▶ [Exercise brief]:
Below are records; write all of them out exactly.
##### Records for the task #####
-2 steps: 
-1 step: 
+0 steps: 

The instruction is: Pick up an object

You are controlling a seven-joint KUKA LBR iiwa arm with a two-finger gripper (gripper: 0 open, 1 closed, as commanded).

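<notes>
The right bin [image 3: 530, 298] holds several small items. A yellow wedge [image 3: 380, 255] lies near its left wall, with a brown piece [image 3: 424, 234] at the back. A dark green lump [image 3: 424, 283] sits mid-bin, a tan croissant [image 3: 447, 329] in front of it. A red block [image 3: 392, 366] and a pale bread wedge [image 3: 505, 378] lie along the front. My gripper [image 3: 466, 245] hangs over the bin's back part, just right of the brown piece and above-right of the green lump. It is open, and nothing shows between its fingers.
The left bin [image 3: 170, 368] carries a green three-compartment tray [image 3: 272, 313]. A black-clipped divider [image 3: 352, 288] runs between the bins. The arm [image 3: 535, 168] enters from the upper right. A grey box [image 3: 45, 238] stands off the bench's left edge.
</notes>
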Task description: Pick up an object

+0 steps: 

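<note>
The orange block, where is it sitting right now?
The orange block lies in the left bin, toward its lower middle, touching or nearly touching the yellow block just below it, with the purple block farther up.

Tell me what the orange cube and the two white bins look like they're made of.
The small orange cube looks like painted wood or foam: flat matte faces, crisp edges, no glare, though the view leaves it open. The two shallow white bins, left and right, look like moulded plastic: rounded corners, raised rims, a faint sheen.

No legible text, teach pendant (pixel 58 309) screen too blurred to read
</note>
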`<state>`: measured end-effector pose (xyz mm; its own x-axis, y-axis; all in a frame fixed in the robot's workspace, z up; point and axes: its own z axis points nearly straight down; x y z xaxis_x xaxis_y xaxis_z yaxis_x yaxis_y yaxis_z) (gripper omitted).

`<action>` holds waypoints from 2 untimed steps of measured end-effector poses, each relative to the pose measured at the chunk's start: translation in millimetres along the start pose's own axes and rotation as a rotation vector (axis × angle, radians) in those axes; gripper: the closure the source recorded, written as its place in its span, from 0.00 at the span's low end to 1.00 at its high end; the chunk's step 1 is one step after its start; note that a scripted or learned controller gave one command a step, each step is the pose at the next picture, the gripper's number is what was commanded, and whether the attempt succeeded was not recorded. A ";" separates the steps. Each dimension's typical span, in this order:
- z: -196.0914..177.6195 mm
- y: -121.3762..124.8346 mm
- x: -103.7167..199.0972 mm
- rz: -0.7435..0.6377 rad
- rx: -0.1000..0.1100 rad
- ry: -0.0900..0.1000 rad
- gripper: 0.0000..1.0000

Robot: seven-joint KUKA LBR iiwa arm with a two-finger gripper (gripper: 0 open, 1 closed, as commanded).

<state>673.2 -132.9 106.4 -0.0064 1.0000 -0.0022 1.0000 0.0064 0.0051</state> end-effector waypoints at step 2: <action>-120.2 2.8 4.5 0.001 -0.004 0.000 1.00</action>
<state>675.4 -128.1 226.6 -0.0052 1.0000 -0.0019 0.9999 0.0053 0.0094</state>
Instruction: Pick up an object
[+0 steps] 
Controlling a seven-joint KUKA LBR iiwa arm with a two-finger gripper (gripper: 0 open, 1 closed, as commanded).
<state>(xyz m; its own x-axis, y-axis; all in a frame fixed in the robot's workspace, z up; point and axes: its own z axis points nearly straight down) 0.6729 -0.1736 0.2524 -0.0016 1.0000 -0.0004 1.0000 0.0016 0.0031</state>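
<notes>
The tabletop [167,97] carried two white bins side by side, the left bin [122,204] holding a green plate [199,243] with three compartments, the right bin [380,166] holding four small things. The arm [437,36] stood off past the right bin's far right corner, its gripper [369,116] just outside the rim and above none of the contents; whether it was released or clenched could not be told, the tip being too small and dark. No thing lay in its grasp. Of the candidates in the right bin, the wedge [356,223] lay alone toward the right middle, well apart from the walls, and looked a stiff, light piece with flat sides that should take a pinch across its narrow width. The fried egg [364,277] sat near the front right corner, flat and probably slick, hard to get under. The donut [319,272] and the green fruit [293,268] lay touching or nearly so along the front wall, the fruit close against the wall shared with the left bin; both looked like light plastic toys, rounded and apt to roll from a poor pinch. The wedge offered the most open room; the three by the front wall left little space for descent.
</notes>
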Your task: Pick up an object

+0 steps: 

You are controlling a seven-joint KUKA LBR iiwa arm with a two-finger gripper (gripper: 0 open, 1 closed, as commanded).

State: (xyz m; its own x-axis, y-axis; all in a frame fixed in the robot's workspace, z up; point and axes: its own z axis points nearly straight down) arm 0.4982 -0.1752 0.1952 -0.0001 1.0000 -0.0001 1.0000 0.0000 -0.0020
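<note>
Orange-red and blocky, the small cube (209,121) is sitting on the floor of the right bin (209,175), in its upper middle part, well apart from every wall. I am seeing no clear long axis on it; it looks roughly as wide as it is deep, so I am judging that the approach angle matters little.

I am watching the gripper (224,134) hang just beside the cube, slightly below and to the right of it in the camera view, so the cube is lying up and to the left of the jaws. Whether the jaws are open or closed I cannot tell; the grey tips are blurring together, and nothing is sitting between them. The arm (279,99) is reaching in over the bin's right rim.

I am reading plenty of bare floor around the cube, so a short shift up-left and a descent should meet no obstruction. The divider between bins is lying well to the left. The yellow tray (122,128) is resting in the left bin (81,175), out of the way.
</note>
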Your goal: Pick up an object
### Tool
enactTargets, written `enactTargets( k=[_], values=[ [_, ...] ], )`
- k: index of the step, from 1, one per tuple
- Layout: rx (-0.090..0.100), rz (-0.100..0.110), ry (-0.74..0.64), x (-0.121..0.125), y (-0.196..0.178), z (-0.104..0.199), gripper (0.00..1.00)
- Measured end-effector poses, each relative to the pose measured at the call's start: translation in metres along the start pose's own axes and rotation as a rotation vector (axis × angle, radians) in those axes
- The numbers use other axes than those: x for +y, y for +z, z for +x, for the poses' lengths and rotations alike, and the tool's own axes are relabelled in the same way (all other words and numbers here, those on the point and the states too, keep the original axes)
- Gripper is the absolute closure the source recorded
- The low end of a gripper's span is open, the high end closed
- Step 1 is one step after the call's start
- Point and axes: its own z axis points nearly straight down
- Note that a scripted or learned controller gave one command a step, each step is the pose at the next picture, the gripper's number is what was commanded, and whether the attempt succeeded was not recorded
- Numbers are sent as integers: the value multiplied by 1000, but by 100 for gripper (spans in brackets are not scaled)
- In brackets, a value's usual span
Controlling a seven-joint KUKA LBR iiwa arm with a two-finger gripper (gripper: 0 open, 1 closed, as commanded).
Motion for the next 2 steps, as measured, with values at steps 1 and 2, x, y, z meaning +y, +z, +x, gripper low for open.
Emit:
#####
▶ [Solution to this problem]:
-2 steps: 
-1 step: 
+0 steps: 

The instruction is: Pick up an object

You are controlling a seven-joint KUKA LBR iiwa arm with a two-finger gripper (gripper: 0 open, 1 closed, as commanded).

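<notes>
The right bin [image 3: 530, 298] holds several small items. A yellow wedge [image 3: 380, 255] lies near its left wall, with a brown piece [image 3: 424, 234] at the back. A dark green lump [image 3: 424, 283] sits mid-bin, a tan croissant [image 3: 447, 329] in front of it. A red block [image 3: 392, 366] and a pale bread wedge [image 3: 505, 378] lie along the front. My gripper [image 3: 466, 245] hangs over the bin's back part, just right of the brown piece and above-right of the green lump. It is open, and nothing shows between its fingers.
The left bin [image 3: 170, 368] carries a green three-compartment tray [image 3: 272, 313]. A black-clipped divider [image 3: 352, 288] runs between the bins. The arm [image 3: 535, 168] enters from the upper right. A grey box [image 3: 45, 238] stands off the bench's left edge.
</notes>
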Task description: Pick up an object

+0 steps: 

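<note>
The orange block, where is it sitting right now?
The orange block lies in the left bin, toward its lower middle, touching or nearly touching the yellow block just below it, with the purple block farther up.

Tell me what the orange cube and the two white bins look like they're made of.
The small orange cube looks like painted wood or foam: flat matte faces, crisp edges, no glare, though the view leaves it open. The two shallow white bins, left and right, look like moulded plastic: rounded corners, raised rims, a faint sheen.

No legible text, teach pendant (pixel 58 309) screen too blurred to read
</note>
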`<state>`: measured end-effector pose (xyz mm; its own x-axis, y-axis; all in a frame fixed in the robot's workspace, z up; point and axes: its own z axis points nearly straight down; x y z xaxis_x xaxis_y xaxis_z yaxis_x yaxis_y yaxis_z) (gripper omitted).

`<action>` holds waypoints from 2 untimed steps of measured end-effector poses, each relative to the pose measured at the chunk's start: translation in millimetres along the start pose's own axes and rotation as a rotation vector (axis × angle, radians) in those axes; gripper: the closure the source recorded, written as its place in its span, from 0.00 at the span's low end to 1.00 at its high end; the chunk's step 1 is one step after its start; note that a scripted or learned controller gave one command a step, each step is the pose at the next picture, the gripper's number is what was commanded, and whether the attempt succeeded was not recorded. A ";" separates the steps. Each dimension's typical span, in this order:
- z: -196.0914..177.6195 mm
- y: -121.3762..124.8346 mm
- x: -103.7167..199.0972 mm
- rz: -0.7435..0.6377 rad
- rx: -0.1000..0.1100 rad
- ry: -0.0900..0.1000 rad
- gripper: 0.0000..1.0000

Robot: seven-joint KUKA LBR iiwa arm with a two-finger gripper (gripper: 0 open, 1 closed, as commanded).

<state>673.2 -132.9 106.4 -0.0064 1.0000 -0.0022 1.0000 0.0064 0.0051</state> end-effector waypoints at step 2: <action>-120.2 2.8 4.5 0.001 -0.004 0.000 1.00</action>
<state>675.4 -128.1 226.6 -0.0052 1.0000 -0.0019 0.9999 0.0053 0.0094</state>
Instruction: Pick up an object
[+0 steps] 
Controlling a seven-joint KUKA LBR iiwa arm with a two-finger gripper (gripper: 0 open, 1 closed, as commanded).
<state>(xyz m; its own x-axis, y-axis; all in a frame fixed in the robot's workspace, z up; point and axes: its own z axis points nearly straight down) 0.6729 -0.1736 0.2524 -0.0016 1.0000 -0.0004 1.0000 0.0016 0.0031</state>
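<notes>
The tabletop [167,97] carried two white bins side by side, the left bin [122,204] holding a green plate [199,243] with three compartments, the right bin [380,166] holding four small things. The arm [437,36] stood off past the right bin's far right corner, its gripper [369,116] just outside the rim and above none of the contents; whether it was released or clenched could not be told, the tip being too small and dark. No thing lay in its grasp. Of the candidates in the right bin, the wedge [356,223] lay alone toward the right middle, well apart from the walls, and looked a stiff, light piece with flat sides that should take a pinch across its narrow width. The fried egg [364,277] sat near the front right corner, flat and probably slick, hard to get under. The donut [319,272] and the green fruit [293,268] lay touching or nearly so along the front wall, the fruit close against the wall shared with the left bin; both looked like light plastic toys, rounded and apt to roll from a poor pinch. The wedge offered the most open room; the three by the front wall left little space for descent.
</notes>
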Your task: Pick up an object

+0 steps: 

You are controlling a seven-joint KUKA LBR iiwa arm with a two-finger gripper (gripper: 0 open, 1 closed, as commanded).

State: (xyz m; its own x-axis, y-axis; all in a frame fixed in the robot's workspace, z up; point and axes: its own z axis points nearly straight down) arm 0.4982 -0.1752 0.1952 -0.0001 1.0000 -0.0001 1.0000 0.0000 -0.0020
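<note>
Orange-red and blocky, the small cube (209,121) is sitting on the floor of the right bin (209,175), in its upper middle part, well apart from every wall. I am seeing no clear long axis on it; it looks roughly as wide as it is deep, so I am judging that the approach angle matters little.

I am watching the gripper (224,134) hang just beside the cube, slightly below and to the right of it in the camera view, so the cube is lying up and to the left of the jaws. Whether the jaws are open or closed I cannot tell; the grey tips are blurring together, and nothing is sitting between them. The arm (279,99) is reaching in over the bin's right rim.

I am reading plenty of bare floor around the cube, so a short shift up-left and a descent should meet no obstruction. The divider between bins is lying well to the left. The yellow tray (122,128) is resting in the left bin (81,175), out of the way.
</note>
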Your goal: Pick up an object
### Tool
enactTargets, written `enactTargets( k=[_], values=[ [_, ...] ], )`
- k: index of the step, from 1, one per tuple
- Layout: rx (-0.090..0.100), rz (-0.100..0.110), ry (-0.74..0.64), x (-0.121..0.125), y (-0.196..0.178), z (-0.104..0.199), gripper (0.00..1.00)
- Measured end-effector poses, each relative to the pose measured at the call's start: translation in metres along the start pose's own axes and rotation as a rotation vector (axis × angle, radians) in those axes
- The numbers use other axes than those: x for +y, y for +z, z for +x, for the poses' lengths and rotations alike, and the tool's own axes are relabelled in the same way (all other words and numbers here, those on the point and the states too, keep the original axes)
- Gripper is the absolute closure the source recorded
- The low end of a gripper's span is open, the high end closed
- Step 1 is one step after the call's start
- Point and axes: its own z axis points nearly straight down
- Note that a scripted or learned controller gave one command a step, each step is the pose at the next picture, the gripper's number is what was commanded, and whether the attempt succeeded was not recorded
- Numbers are sent as integers: the value multiplied by 1000, but by 100 for gripper (spans in brackets are not scaled)
- In brackets, a value's usual span
Controlling a seven-joint KUKA LBR iiwa arm with a two-finger gripper (gripper: 0 open, 1 closed, as commanded).
Motion for the next 2 steps, as measured, with values at steps 1 and 2, x, y, z meaning +y, +z, +x, gripper low for open.
Emit:

Besides the given answer, there is nothing more to add.